Fremont, CA: Pharmaceutical expenditures are one of the fastest-growing aspects of today's healthcare costs. Pharmaceutical R&D – the process of discovering, developing, and bringing new drug products to market – is a substantial cost driver.
Clinical Research Outsourcing
Companies outsourcing their clinical research activities is one of the primary developments from excessive expenses. Pharmaceutical corporations are altering the drug development services sector by outsourcing their R&D responsibilities. These service providers have evolved from a few small businesses providing limited clinical trial services to large multinational corporations providing a wide range of services such as preclinical evaluations, study design, clinical trial planning and management, independent safety data monitoring, biostatistical analysts, and more.

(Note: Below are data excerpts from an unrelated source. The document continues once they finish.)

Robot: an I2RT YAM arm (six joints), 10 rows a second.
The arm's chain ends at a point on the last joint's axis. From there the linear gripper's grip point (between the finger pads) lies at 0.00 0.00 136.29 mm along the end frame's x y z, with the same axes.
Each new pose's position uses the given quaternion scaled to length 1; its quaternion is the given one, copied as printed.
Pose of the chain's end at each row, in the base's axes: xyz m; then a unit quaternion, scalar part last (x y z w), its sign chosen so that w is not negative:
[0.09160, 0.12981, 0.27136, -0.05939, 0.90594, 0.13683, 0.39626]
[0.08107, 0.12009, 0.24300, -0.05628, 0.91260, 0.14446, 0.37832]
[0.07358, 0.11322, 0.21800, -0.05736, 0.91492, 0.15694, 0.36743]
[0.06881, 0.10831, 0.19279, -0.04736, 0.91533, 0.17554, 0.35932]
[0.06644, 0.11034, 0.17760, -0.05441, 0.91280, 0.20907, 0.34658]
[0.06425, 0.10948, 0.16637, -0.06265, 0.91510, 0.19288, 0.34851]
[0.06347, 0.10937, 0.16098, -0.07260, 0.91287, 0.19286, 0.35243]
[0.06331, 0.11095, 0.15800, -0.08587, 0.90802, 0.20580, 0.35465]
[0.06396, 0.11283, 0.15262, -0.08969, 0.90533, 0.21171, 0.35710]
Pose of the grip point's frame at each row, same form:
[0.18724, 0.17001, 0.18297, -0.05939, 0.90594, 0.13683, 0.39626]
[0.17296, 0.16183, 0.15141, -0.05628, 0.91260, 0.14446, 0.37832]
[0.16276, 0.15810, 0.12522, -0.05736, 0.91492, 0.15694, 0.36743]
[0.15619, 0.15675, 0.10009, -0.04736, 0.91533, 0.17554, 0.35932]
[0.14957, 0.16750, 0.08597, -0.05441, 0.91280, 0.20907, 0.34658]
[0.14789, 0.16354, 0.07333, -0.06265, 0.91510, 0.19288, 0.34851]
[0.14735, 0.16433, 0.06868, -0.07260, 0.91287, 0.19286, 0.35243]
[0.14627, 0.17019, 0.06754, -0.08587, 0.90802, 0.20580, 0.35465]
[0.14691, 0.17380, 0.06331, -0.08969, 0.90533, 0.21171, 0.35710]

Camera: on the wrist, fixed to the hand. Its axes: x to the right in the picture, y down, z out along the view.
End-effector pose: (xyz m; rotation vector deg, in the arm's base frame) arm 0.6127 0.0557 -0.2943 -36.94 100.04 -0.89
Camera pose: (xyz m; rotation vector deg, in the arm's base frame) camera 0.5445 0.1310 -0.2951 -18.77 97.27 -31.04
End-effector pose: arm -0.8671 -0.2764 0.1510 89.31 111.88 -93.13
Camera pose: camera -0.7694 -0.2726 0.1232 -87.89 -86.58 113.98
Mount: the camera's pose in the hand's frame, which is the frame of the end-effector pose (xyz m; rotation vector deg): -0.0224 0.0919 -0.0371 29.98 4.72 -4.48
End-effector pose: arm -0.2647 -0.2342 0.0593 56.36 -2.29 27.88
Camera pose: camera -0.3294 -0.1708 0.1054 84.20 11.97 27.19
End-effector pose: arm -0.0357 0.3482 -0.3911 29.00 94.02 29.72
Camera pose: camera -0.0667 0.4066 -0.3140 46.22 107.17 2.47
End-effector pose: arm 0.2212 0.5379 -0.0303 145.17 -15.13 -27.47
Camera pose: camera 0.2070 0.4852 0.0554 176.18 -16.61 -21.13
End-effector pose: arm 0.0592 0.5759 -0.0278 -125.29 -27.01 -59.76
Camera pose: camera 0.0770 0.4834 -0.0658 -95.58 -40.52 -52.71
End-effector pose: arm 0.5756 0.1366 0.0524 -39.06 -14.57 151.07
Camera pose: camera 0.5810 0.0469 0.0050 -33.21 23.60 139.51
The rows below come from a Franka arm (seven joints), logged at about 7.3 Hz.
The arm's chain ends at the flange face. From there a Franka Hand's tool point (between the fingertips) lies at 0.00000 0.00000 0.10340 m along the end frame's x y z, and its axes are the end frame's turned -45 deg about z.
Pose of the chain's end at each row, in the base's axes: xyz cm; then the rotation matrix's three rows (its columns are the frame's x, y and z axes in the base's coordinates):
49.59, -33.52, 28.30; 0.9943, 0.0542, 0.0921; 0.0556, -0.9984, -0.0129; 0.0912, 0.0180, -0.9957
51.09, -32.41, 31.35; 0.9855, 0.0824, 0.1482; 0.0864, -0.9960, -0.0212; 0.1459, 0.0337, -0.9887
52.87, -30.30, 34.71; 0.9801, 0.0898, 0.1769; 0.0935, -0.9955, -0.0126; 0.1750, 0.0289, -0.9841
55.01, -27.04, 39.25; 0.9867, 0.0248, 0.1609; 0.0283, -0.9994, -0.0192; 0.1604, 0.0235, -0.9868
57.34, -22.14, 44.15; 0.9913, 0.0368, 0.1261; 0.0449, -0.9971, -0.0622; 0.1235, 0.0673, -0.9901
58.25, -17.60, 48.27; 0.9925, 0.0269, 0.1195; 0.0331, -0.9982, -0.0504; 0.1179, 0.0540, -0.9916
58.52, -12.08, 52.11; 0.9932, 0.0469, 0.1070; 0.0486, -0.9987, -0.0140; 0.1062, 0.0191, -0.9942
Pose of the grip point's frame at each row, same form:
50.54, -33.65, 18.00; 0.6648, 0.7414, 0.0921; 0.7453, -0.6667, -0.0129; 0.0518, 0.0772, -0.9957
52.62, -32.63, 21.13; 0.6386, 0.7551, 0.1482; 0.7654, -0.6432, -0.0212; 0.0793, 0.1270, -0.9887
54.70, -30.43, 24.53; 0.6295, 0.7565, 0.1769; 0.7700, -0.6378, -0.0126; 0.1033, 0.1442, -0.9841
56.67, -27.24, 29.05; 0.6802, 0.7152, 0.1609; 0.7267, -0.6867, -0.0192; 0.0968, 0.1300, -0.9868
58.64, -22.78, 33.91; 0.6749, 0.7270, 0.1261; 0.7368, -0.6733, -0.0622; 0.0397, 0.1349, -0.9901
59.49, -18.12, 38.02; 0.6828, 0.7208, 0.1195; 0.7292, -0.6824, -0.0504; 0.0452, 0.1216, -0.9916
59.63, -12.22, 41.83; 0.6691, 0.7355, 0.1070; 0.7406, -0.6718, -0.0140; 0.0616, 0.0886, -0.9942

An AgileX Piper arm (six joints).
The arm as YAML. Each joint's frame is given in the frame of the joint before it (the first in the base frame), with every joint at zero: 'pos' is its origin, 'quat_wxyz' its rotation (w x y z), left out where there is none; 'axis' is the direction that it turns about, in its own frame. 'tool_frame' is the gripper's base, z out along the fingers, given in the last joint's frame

The Adoption of Electronic Records Facilitates Research.
Clinical research has been shifted to lower-cost places to respond to cost challenges. As a result, operating worldwide is becoming increasingly crucial for CROs. Globalizing clinical trials allows CROs to execute studies more efficiently and at reduced costs.
Adopting Electronic Records
Another fast-growing trend is going paperless and increasing the use of electronic records. Hundreds of thousands of paper records are required for a typical new medication application. The adoption of electronic records has enhanced the success of other programs to lower the costs of development and data management in clinical research and make searching and analysis easier. Multiple technologies are used to enable electronic data capture and clinical trial administration systems for administrative data.
Creating a Unified Clinical Enterprise
Integrating the information silos from discovery to clinical development and commercialization is one of the most challenging difficulties facing the life sciences business. The next rising trend involves bringing data gathering, data management, data repository, and safety data together on a single platform and rethinking business processes and technologies within the company. Several prominent pharmaceutical companies are leading the way in this field. The processes of such initiatives revolve around developing clinical data standards (metadata) and parking the data in a clinical data repository and forming a team to govern and enforce the standards, as well as accessing the data from the warehouse for analysis and reporting, modeling, and simulation, and data pooling operations.